The documented flow is archive-based, not a simple list endpoint:

1. User authorizes OAuth scope `dataportability.myactivity.youtube`.
2. User chooses access duration:
   - one-time access, or
   - time-based access for 30 or 180 days.
3. App calls:

```http
POST https://dataportability.googleapis.com/v1/portabilityArchive:initiate
```

with body like:

```json
{
  "resources": ["myactivity.youtube"],
  "startTime": "2026-05-15T00:00:00Z",
  "endTime": "2026-05-16T00:00:00Z"
}
```

4. API returns an archive job ID and access type.
5. App polls:

```http
GET https://dataportability.googleapis.com/v1/archiveJobs/{job}/portabilityArchiveState
```

6. When complete, response includes signed Cloud Storage URLs for archive download.
7. App downloads archive, parses My Activity JSON/HTML, normalizes watched-video records.

## Background feasibility

The docs say time-based access allows exports every 24 hours until consent expires. The consent duration can be 30 or 180 days, and the user can renew near expiry.

This is not indefinite background access, but it may be good enough:

- run daily archive jobs for the previous day
- renew authorization periodically
- avoid manual Takeout downloads

Important caveat: the `myactivity.youtube` scope is restricted. Production use requires Google app verification and possibly a security assessment.

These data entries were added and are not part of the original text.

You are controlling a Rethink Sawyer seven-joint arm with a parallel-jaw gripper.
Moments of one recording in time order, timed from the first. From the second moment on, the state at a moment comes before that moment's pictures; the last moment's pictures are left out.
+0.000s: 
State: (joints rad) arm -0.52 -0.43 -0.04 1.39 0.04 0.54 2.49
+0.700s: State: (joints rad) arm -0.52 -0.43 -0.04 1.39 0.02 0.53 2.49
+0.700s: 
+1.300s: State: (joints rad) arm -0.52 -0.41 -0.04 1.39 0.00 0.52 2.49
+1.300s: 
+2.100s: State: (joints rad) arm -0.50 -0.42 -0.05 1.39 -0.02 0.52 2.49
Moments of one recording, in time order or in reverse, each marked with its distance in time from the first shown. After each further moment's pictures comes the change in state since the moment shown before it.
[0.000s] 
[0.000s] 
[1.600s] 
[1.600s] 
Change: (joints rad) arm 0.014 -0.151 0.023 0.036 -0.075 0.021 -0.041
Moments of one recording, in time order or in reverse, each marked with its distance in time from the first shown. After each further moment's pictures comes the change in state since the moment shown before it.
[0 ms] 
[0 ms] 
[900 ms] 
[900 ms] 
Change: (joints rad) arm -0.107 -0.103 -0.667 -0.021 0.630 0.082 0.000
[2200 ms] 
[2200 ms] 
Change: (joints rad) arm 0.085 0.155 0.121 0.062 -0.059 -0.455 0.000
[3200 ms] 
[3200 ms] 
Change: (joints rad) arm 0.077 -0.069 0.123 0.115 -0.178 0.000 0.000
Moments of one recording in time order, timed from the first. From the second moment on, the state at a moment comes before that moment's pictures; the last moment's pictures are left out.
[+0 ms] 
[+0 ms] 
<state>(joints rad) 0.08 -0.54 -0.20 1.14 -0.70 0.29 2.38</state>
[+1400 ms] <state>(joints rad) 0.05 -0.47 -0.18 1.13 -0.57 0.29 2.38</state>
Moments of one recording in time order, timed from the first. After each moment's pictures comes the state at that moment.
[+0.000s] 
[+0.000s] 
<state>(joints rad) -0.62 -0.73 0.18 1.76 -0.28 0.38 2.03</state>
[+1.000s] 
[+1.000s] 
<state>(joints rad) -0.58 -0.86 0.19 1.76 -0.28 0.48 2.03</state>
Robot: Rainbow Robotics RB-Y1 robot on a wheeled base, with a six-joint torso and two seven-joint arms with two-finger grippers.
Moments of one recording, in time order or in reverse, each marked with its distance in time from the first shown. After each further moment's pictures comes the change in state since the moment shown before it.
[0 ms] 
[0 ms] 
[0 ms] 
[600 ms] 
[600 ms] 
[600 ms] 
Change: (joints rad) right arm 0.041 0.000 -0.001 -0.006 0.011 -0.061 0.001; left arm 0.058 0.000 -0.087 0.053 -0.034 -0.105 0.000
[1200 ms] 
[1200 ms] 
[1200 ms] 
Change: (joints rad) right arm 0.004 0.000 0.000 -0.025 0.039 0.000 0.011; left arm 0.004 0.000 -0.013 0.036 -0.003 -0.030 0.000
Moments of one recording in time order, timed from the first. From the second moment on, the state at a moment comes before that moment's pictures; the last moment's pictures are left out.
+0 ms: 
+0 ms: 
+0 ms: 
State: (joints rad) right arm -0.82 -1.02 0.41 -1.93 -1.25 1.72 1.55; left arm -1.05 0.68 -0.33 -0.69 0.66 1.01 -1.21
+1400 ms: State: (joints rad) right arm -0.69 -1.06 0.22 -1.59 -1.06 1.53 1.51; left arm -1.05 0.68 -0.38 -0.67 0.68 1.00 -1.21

For personal/test use, we need to determine what Google Cloud OAuth testing mode permits.

## Data handling design

Imported archives should be stored outside Obsidian:

```text
/var/lib/youtube-activity-import/
  archives/
  extracted/
  normalized/
  state/
  logs/
```

Normalized event shape target:

```json
{
  "source": "google_data_portability",
  "resource": "myactivity.youtube",
  "watched_at": "2026-05-15T04:18:00Z",
  "title": "Watched Example Video",
  "url": "https://www.youtube.com/watch?v=...",
  "video_id": "...",
  "channel": "...",
  "activity_controls": ["YouTube watch history"],
  "is_short": false,
  "raw_record_path": "/var/lib/youtube-activity-import/extracted/..."
}
```

## Probe result

Initial OAuth link worked, but Google reported that the Data Portability feature is not available in the user's country/region. This blocks Google Data Portability as the primary automated source unless availability changes, the user's account/region changes, or another permitted Google access route exists.

## Open questions

- Is there any legitimate account/region configuration issue, or is Data Portability simply unavailable for the user?
- Can we use OAuth testing mode for a personal app with the restricted `myactivity.youtube` scope?
- Does the downloaded archive provide JSON by default, or do we need to choose/request format somehow?
- Does `titleUrl` reliably include the YouTube video URL for watched videos?
- Does `subtitles` reliably include channel/author?
- Does offline Premium viewing appear with actual watch time or sync time?
- Are Shorts distinguishable from URL/title/duration alone, or do we need YouTube metadata enrichment?
- Does the API issue refresh tokens in the usual way, or does time-based access use access tokens with expiry/renewal semantics specific to Data Portability?

## Initial decision

Do not proceed with Data Portability as the primary implementation while it is unavailable in the user's country/region. Keep the probe code for future use. Investigate fallback sources for automated watched-video data.